Work to be completed:
In the data that follows, find each line containing "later" and copy it.

Given information:
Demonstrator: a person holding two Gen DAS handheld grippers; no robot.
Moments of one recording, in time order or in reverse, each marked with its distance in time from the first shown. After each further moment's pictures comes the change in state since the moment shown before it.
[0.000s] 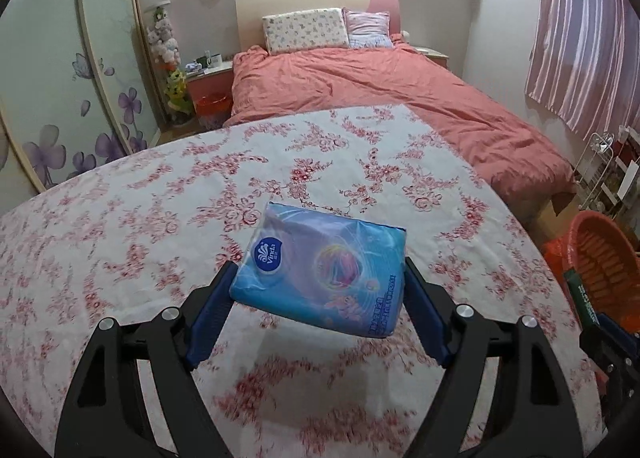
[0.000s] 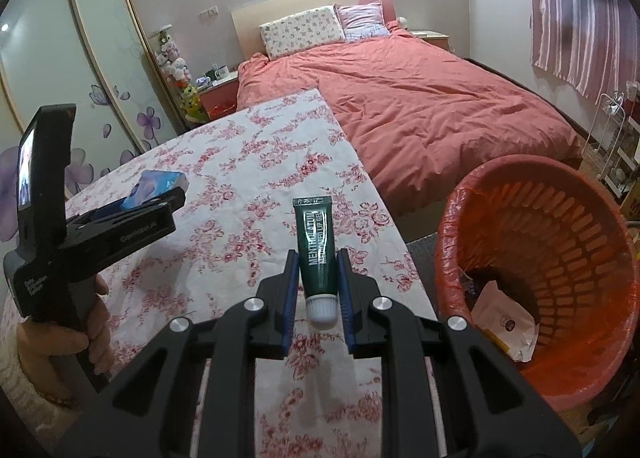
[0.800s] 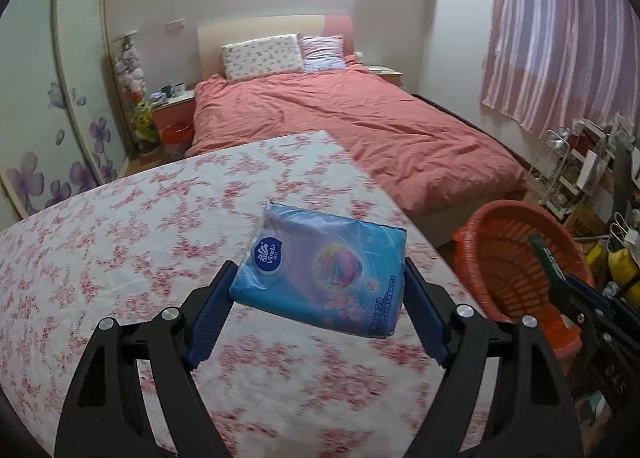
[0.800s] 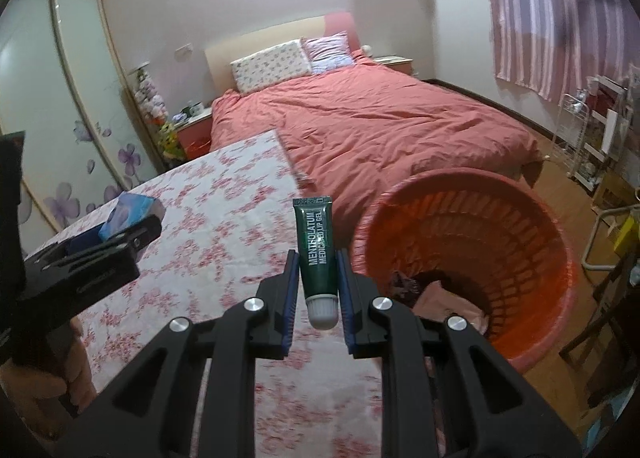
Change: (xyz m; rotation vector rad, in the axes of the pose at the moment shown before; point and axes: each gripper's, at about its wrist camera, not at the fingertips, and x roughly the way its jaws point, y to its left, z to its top) left arm -0.074 -0.065 -0.017 0.075 -0.088 -0.133; right arm -0.078 -0.055 -0.015 0.084 -0.122 -0.103
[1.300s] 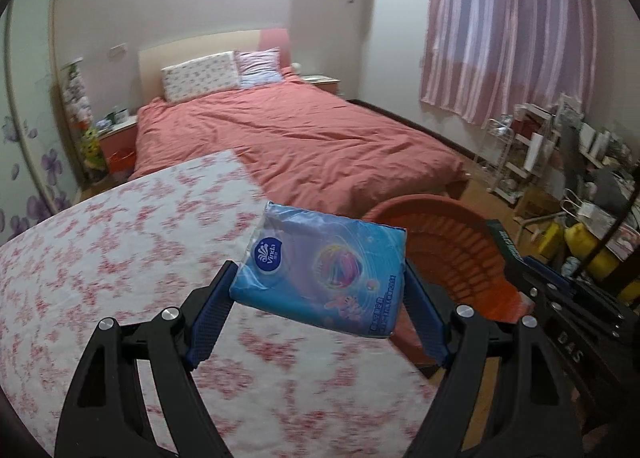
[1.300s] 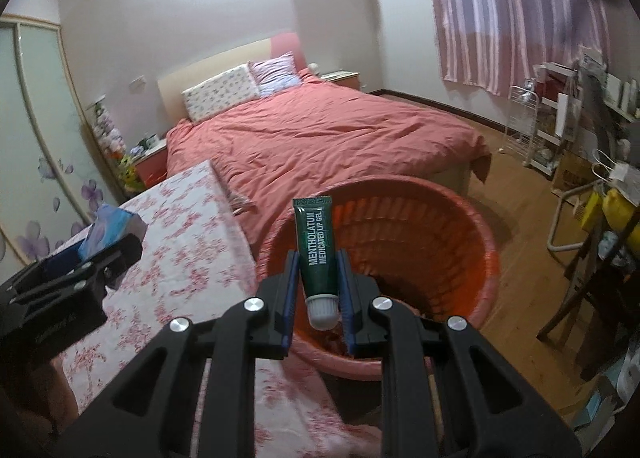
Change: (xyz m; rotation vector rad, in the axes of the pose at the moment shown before) left arm -0.019 -0.084 -0.004 0.102 -0.046 -0.176; right arm -0.035 -0.076 -0.007 0.111 -0.083 -0.127
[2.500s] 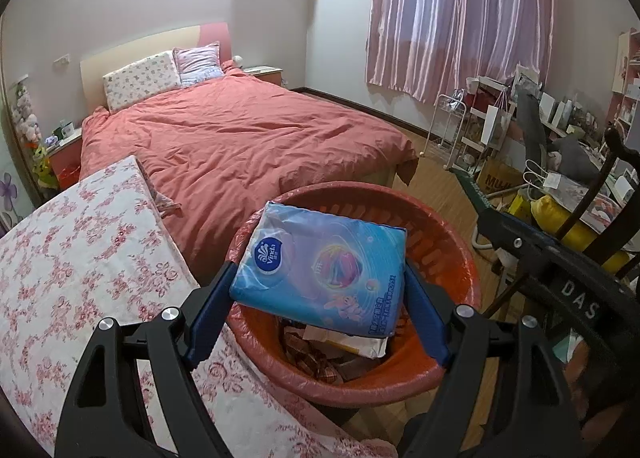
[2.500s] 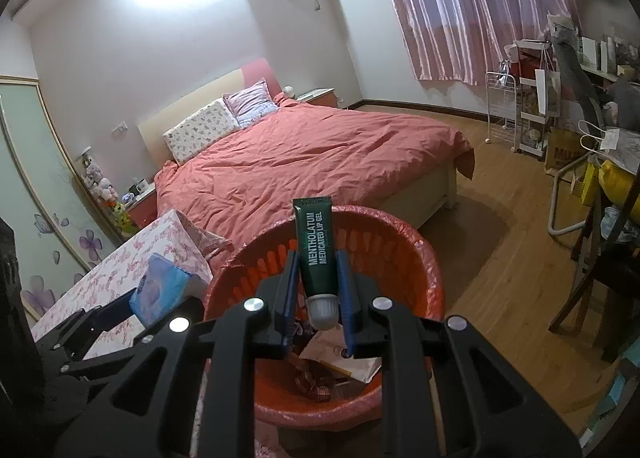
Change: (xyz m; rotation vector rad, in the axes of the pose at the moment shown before) left arm 0.057 -0.090 0.001 0.091 0.037 -0.138; right arm 0.022 -0.083 0.020 0.134 -0.059 0.023
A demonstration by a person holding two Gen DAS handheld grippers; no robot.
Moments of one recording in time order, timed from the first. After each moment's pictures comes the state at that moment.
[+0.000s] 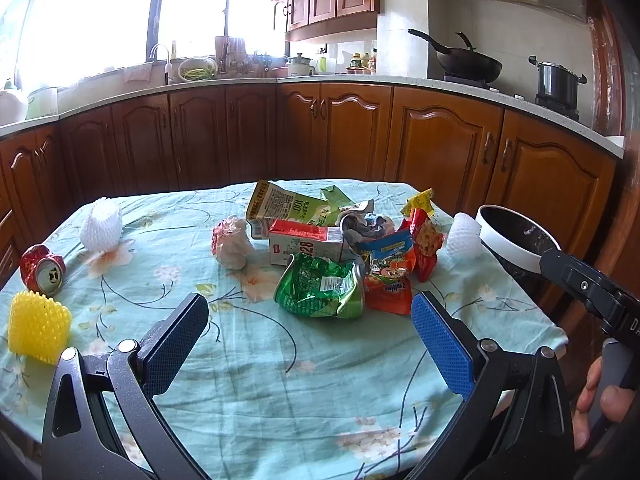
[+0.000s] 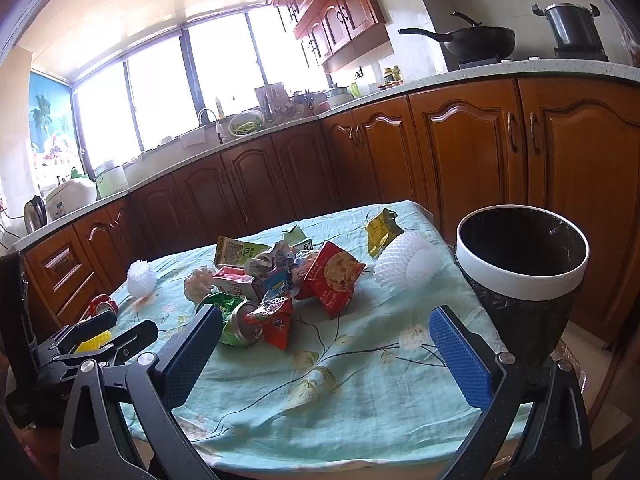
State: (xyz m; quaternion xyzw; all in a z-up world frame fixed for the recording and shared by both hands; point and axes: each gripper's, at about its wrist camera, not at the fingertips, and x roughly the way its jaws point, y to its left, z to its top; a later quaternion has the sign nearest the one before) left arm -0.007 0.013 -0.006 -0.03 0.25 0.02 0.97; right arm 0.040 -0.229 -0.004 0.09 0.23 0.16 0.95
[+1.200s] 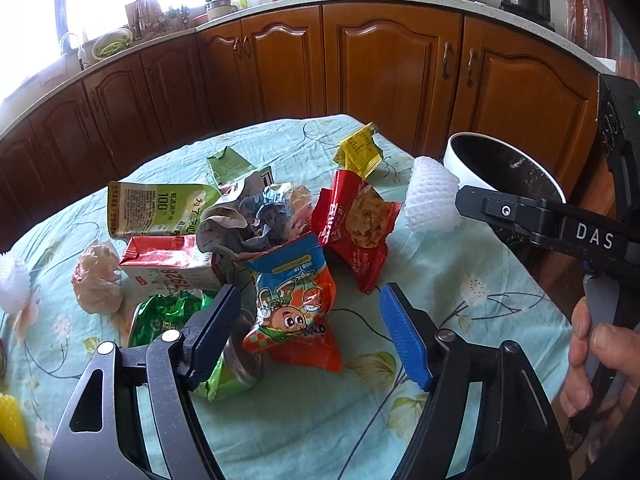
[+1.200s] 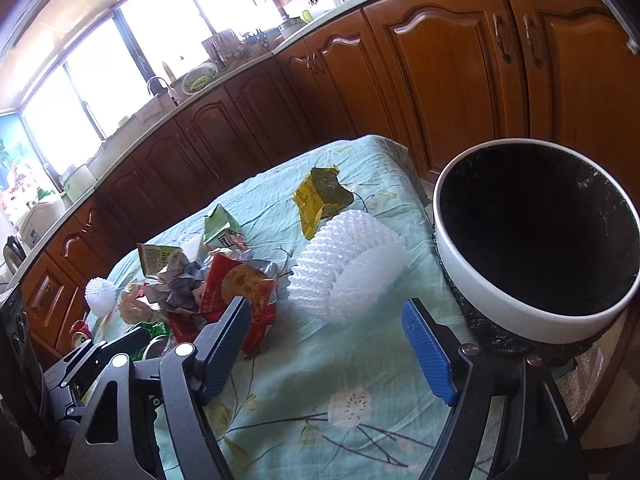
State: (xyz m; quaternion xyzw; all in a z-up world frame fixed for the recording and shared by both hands) left arm 0.123 -0.075 -0.033 0.06 0.38 -0.07 0.92; right arm 0.188 -0.276 -0.044 0.16 0.38 0.15 0.90
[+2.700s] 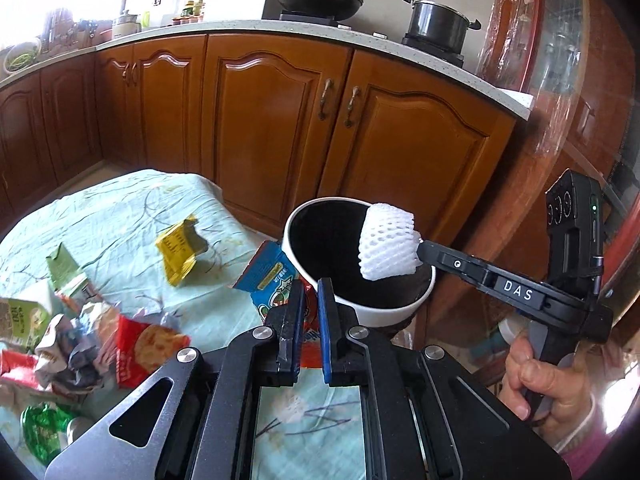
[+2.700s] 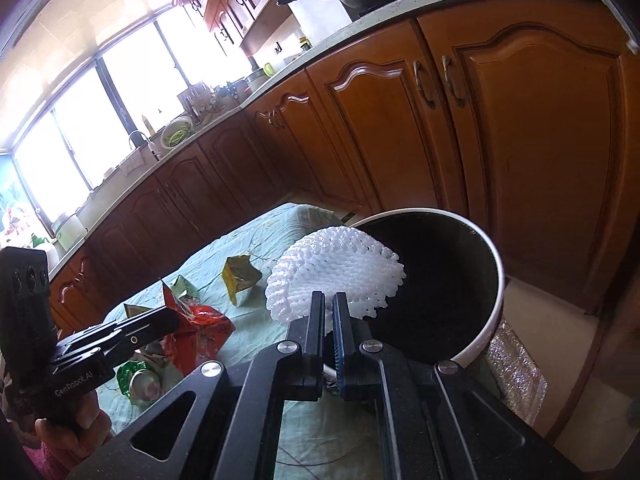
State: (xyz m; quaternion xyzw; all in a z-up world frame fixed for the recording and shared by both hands) left arm 0.169 -0.177 0.034 -0.01 0.35 -0.27 0.90; right arm 0.168 -0.408 0.000 0.19 0.32 0.10 0.92
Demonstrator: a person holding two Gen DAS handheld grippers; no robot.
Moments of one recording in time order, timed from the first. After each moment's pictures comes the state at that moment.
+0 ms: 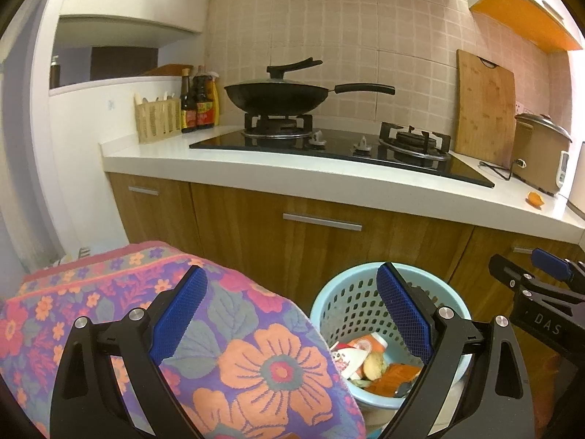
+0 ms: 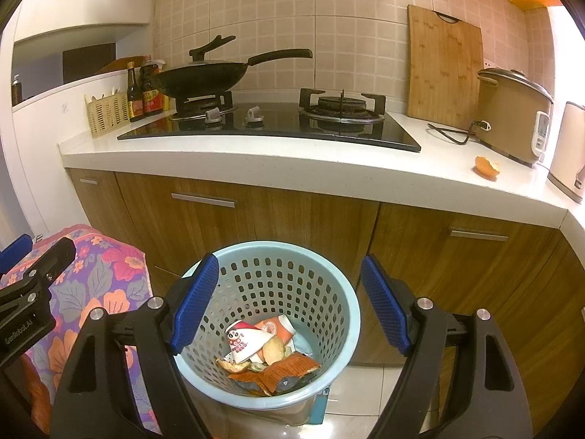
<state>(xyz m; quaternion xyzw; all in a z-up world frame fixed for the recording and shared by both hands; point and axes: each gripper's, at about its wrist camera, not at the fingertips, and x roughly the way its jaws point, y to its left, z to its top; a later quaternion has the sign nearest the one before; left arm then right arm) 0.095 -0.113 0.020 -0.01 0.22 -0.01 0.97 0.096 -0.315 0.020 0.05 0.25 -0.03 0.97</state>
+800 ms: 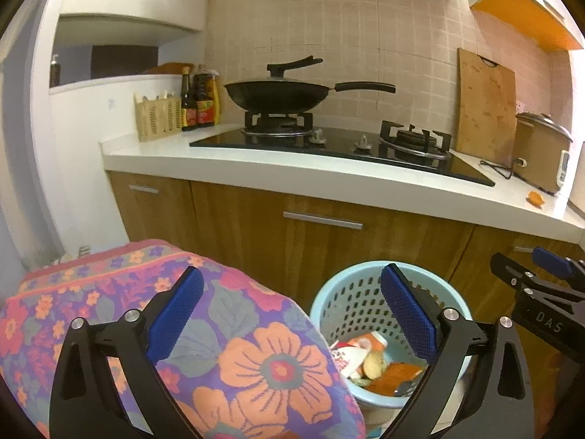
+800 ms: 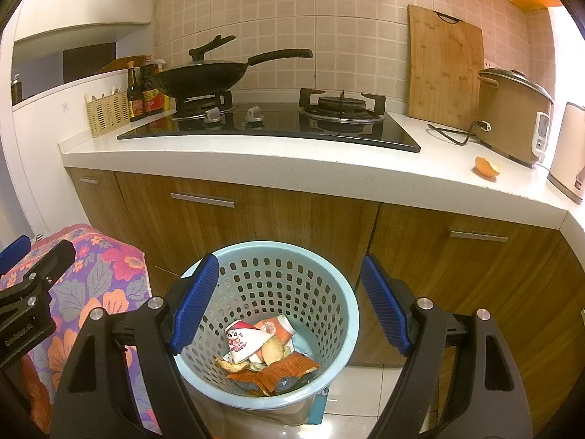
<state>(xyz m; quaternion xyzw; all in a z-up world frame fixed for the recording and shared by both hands) 0.095 -0.112 0.019 -0.01 0.23 -0.02 0.97 0.096 -0.316 0.020 0.05 0.25 -0.03 0.97</state>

Exercise output:
State: (xyz m; quaternion xyzw; all in a z-up world frame fixed for the recording and shared by both hands; point and axes: each gripper's, at about its wrist camera, not at the fingertips, and x roughly the way its jaws point, y to its left, z to its top; a later quaternion has the sign nearest the one before) left arm -0.007 0.013 -0.006 -0.03 0.25 0.02 0.97; right arm 0.040 -0.229 -0.004 0.09 0.23 0.16 0.95
<state>(xyz m; quaternion xyzw; all in a z-up world frame fixed for the recording and shared by both hands; point and axes: each gripper's, at about its wrist camera, not at the fingertips, and x roughly the way its jaws point, y to its left, z to its top; a later quaternion has the sign nearest the one before; left arm then right arm) 0.095 -0.113 0.020 -0.01 0.22 -0.01 0.97 0.096 -0.315 0.020 0.05 0.25 -0.03 0.97</state>

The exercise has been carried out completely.